### Description of the task
Every line that contains "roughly" must be located and copied from the data.

### Given information
—————

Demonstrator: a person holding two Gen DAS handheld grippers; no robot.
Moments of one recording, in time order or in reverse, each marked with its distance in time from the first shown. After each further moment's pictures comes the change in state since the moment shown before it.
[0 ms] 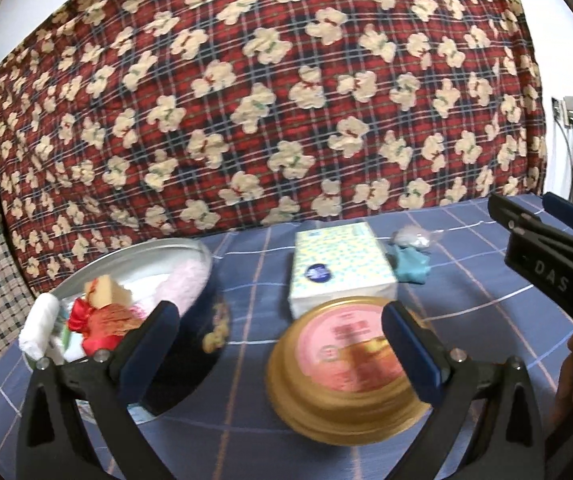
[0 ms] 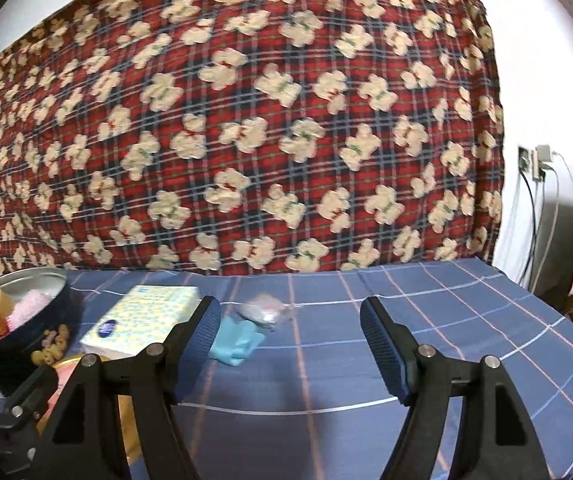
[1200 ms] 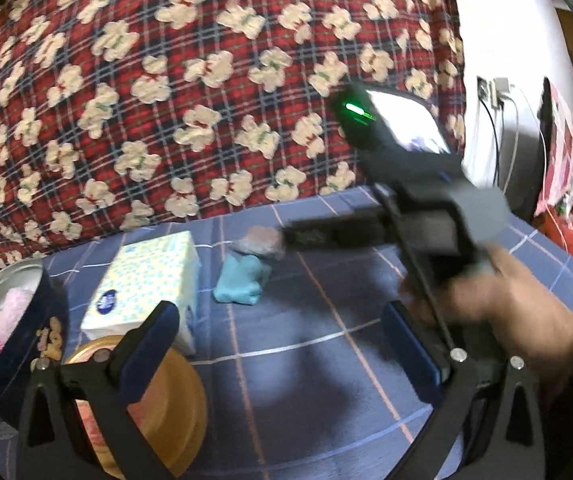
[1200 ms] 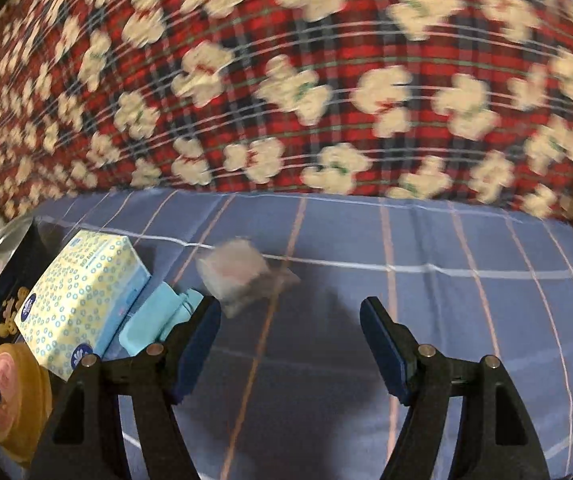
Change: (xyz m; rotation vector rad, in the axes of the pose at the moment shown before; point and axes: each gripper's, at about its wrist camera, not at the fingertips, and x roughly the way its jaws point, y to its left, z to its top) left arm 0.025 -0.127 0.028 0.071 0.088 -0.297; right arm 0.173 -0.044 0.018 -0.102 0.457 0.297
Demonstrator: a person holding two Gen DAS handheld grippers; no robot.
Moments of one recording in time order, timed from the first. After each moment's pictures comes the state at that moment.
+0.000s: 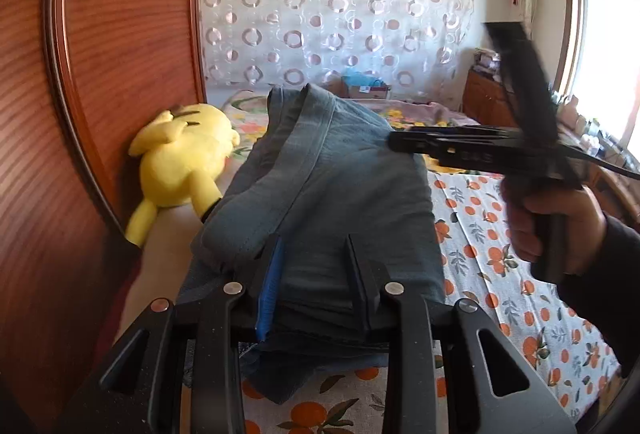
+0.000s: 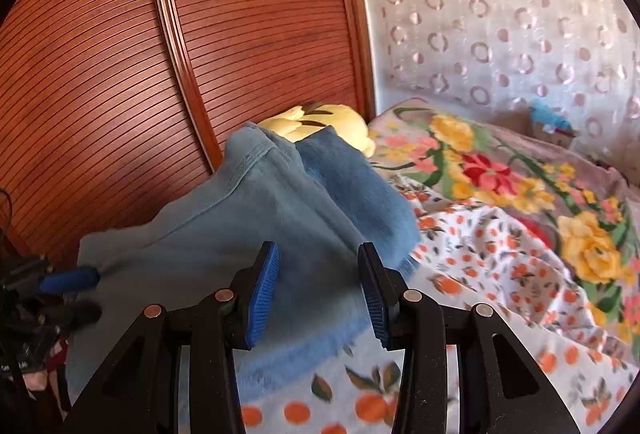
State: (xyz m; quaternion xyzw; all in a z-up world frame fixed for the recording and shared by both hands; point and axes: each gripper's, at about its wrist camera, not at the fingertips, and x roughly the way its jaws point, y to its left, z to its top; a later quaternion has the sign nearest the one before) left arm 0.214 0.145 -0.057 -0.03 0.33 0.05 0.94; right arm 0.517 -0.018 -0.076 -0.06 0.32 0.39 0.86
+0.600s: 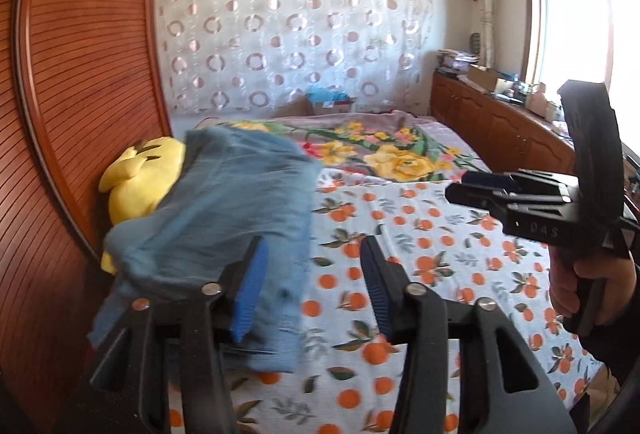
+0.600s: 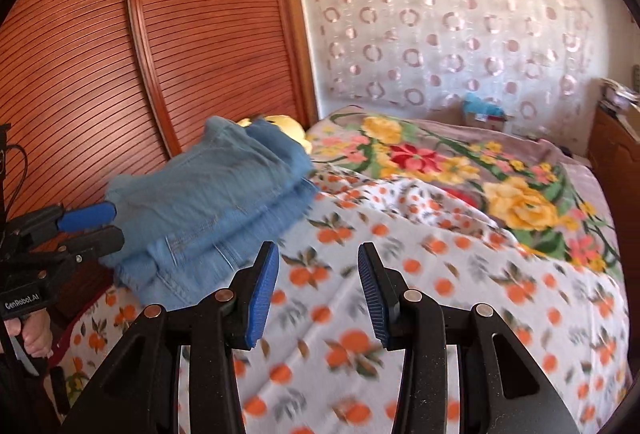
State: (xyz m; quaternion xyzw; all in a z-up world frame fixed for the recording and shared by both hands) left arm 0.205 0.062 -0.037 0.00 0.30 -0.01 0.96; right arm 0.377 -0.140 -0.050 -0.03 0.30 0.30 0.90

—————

### Exercise result
Change: (xyz m; rotation vector rad, in the axes of the pose at the moment shown before; point and axes: each gripper's, at about its wrist camera, not at the fingertips, and x roughly the way its jaws point, y to its left, z to its top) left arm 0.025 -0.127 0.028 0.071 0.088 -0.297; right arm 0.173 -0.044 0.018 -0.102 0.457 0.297
State: (xyz m; quaternion xyzw; all in a z-up world frame fixed for the recording and shared by both hands; point and axes: each gripper's, at about its wrist camera, not at the fingertips, and x roughly the way its jaws point, y to its left, z to its top; a later quaternion has the sign nearest the one before) left arm 0.214 0.145 -0.057 -0.03 0.33 0.05 0.94; right arm 0.517 -0.018 -0.076 -0.06 0.32 0.39 0.86

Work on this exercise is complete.